Moreau-Yoshida Variational Transport: A General Framework For Solving Regularized Distributional Optimization Problems

TL;DR

This paper introduces Moreau-Yoshida Variational Transport (MYVT), a novel method for solving regularized distributional optimization problems in machine learning, using smooth approximations and saddle point reformulation for efficient computation.

Contribution

The paper proposes MYVT, a new approach combining Moreau-Yoshida envelopes and variational representation to efficiently solve nonsmooth regularized distributional optimization problems.

Findings

The method effectively solves complex regularized problems in experiments.

Theoretical analysis confirms convergence and stability.

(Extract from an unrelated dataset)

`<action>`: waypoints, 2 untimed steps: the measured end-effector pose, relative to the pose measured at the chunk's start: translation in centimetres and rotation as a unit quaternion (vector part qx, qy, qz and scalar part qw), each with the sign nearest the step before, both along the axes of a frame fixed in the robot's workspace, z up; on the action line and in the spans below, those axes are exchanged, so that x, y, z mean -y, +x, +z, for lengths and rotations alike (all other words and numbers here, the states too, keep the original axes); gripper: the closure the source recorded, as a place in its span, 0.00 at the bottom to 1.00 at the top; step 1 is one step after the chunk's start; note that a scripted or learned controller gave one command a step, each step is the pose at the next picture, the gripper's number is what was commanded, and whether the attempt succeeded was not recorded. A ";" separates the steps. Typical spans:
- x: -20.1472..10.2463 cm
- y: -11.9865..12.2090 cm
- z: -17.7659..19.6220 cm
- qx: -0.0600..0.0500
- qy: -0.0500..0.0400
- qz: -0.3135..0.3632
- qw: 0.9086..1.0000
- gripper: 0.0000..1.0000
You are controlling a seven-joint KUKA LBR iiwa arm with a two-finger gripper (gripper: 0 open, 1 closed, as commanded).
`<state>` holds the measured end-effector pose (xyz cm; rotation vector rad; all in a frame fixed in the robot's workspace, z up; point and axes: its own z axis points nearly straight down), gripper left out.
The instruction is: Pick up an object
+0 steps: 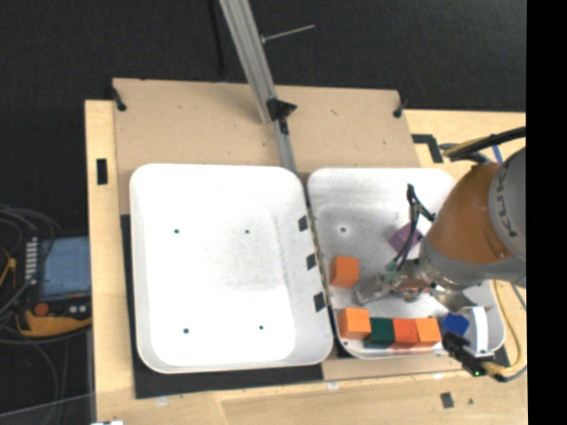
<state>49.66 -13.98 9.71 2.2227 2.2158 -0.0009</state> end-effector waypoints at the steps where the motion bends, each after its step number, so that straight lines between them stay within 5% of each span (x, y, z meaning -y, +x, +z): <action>1: 0.1 0.1 1.2 0.003 0.001 -0.005 1.000 1.00; 2: 0.0 1.2 6.0 0.003 0.000 0.003 1.000 1.00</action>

Experimental results demonstrate improved performance over existing methods.

Abstract

We consider a general optimization problem of minimizing a composite objective functional defined over a class of probability distributions. The objective is composed of two functionals: one is assumed to possess the variational representation and the other is expressed in terms of the expectation operator of a possibly nonsmooth convex regularizer function. Such a regularized distributional optimization problem widely appears in machine learning and statistics, such as proximal Monte-Carlo sampling, Bayesian inference and generative modeling, for regularized estimation and generation. We propose a novel method, dubbed as Moreau-Yoshida Variational Transport (MYVT), for solving the regularized distributional optimization problem. First, as the name suggests, our method employs the Moreau-Yoshida envelope for a smooth approximation of the nonsmooth function in the objective. Second, we reformulate the approximate problem as a concave-convex saddle point problem by leveraging the variational representation, and then develope an efficient primal-dual algorithm to approximate the saddle point. Furthermore, we provide theoretical analyses and report experimental results to demonstrate the effectiveness of the proposed method.